Tuesday, January 12, 2010

The way that we live

new day resolution from yesterday went very well today. made the double batch of chili that i vowed to make. new recipe and new ideas all around about how to cook one of my favorite foods. i tried both versions and liked both. i think the shiner bock and jim beam version was better. just my opinion but i have further reviews coming. one of the best things about cooking is having enough to share with your friends. my neighbor tried the tequila and belgoo version for dinner and just gave me a great compliment on my back porch while i was smoking my before bed cigarette.

i think i will keep the experiment going for as long as i can afford it. making a new dish every week. i havent decided on next weeks dish. i will need to keep my eyes open for some fine inspiration that motivates my culinary tributes to tasty goodness. so far things have turned out well. i will have to prepare myself for some flops though. no one gets a winner every time.

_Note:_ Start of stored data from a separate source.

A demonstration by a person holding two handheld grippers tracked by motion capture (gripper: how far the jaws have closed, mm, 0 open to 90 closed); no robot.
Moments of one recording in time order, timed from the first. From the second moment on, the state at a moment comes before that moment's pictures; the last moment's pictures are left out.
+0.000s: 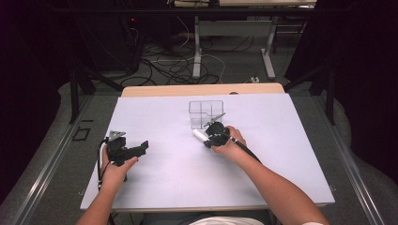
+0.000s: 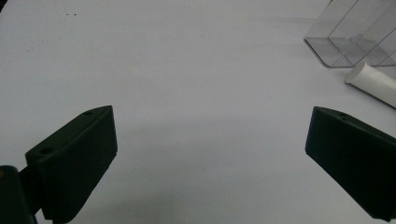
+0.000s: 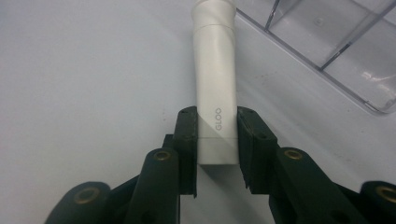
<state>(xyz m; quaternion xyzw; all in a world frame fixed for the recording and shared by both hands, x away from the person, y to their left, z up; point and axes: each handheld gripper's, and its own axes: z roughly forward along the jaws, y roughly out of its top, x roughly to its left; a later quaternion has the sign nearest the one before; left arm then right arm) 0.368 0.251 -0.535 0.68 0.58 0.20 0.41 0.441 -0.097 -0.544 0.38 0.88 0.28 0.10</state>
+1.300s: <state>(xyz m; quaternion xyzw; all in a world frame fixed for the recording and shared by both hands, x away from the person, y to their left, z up) 0.355 0.228 -0.520 0.70 0.53 0.19 0.43 0.359 -0.143 -0.512 0.34 0.79 0.47 0.18</state>
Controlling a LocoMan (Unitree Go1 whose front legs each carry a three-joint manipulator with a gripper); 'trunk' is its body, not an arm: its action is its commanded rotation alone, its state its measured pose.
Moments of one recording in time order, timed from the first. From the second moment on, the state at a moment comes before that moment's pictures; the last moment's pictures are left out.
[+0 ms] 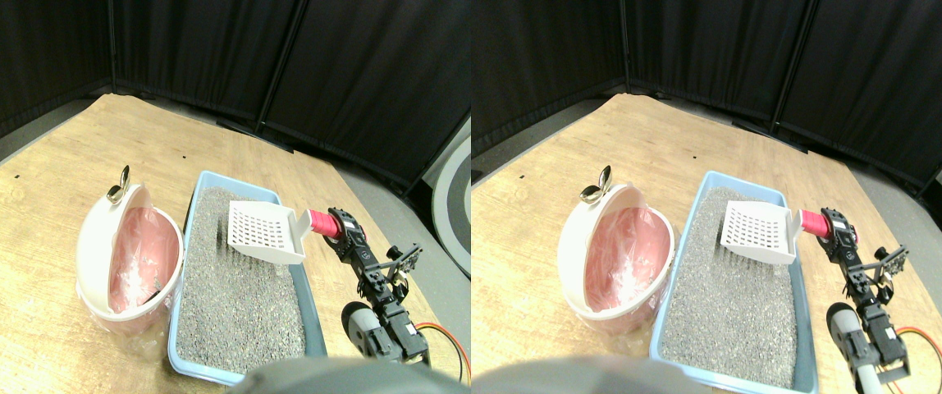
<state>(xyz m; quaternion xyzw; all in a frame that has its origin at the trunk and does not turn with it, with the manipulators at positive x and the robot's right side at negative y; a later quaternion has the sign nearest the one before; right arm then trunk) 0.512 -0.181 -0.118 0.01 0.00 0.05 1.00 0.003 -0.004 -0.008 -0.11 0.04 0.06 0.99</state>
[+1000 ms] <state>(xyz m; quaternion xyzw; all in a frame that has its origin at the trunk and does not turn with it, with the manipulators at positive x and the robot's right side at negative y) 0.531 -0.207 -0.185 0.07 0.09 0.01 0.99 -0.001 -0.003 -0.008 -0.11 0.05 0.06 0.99</state>
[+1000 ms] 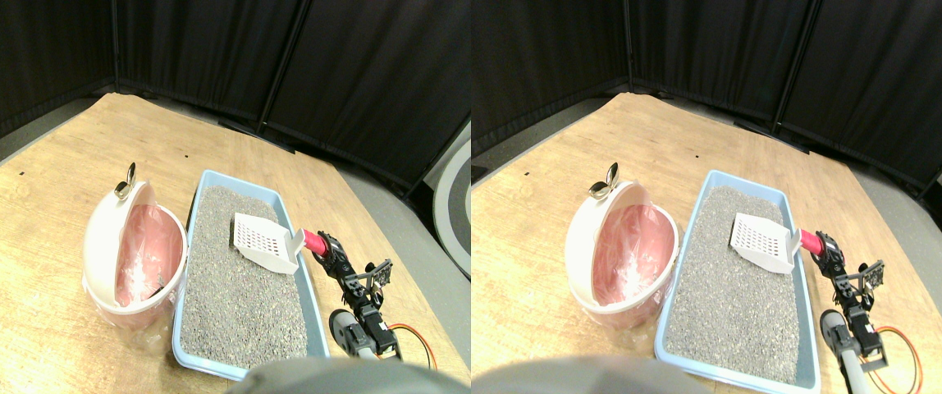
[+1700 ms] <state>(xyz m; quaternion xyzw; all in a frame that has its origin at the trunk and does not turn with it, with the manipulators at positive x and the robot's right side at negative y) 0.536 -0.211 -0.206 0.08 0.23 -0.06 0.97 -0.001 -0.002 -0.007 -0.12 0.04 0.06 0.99</state>
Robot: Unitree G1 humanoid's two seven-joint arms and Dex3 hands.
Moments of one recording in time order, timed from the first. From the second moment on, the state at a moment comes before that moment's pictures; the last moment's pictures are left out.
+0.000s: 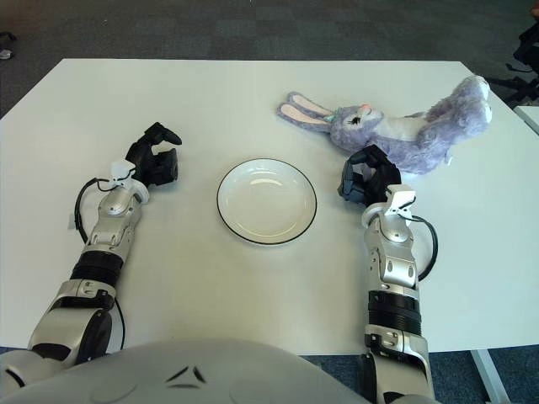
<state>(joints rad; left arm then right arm) -0.32 0.12 0.06 0.48 -0.05 -0.31 -0.15 -0.10 -0.19 -0.26 0.07 0.14 0.11 0.00</state>
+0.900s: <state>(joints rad) -0.32 0.12 0.06 0.49 -0.06 -0.31 -0.15 -0.10 -0.19 -0.27 0.09 0.14 0.09 0.01</state>
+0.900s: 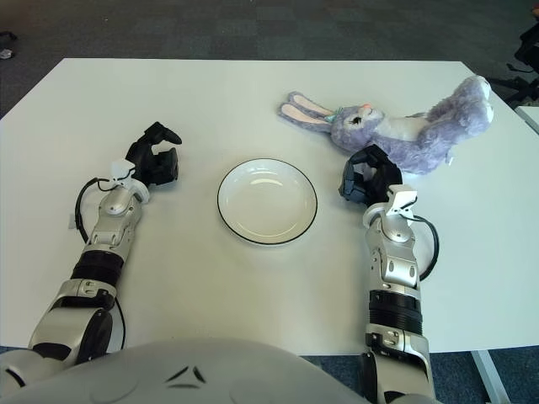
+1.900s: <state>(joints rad) -0.34 0.12 0.06 0.51 -0.06 -0.31 -0.15 -0.05 -0.17 -0.23 0.14 0.03 -0.22 -0.05</state>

this is a new thing for me too; taking advantage of my wireless connection and blogging from my laptop in my bed. its quite liberating actually. why didnt i think of this before?

got a new tattoo last week and it is in the very nasty and scabby healing phase. it hurt like fuck, but i know it will be worth it in the end. something about the color scheme; black, purple and powder blue. i have it all greased up with lotion right now and cant appreciate it for its beauty yet. its just an eyesore right now. soon though, and ever after i will see it for the masterpiece that it is and that will make the pain and temporary ugliness worthwhile.
further delving into the land of popular television today, i completed the L Word season 4 and knocked out half of season 5 while i was cooking, eating, relaxing and cleaning. i really do love the show and the social experiment that it is displaying. the gay subculture doesnt get enough good press at all. not being gay but having be around gays for most of my life i have come to feel for the people who have to live different lives than the mainstream goers of society. some hide their preferences and others embrace their differences while yet others deny their natural proclivities and choose to love unhappily as the socially accepted norms. the denial ones are the ones i feel sorry for. i have never been in their position and therefore cannot judge or empathize. all i can hope is that someday they find the reason to be what they are and can embrace life for all that it is.

our life spans are so brief in the grand scheme of things. they should not be about living in fear, repression or doubt. life is something to be enjoyed and embraced for all it is worth. we should all learn to become the person that can go to the grave tomorrow harboring no regrets about how we have lived.

love yourself and live your life. it is yours to further or fuck up as you see fit. this is my lesson for the day. i am learning to do what i do and live a happy and fulfilling existence. i can only hope the same for the rest of you.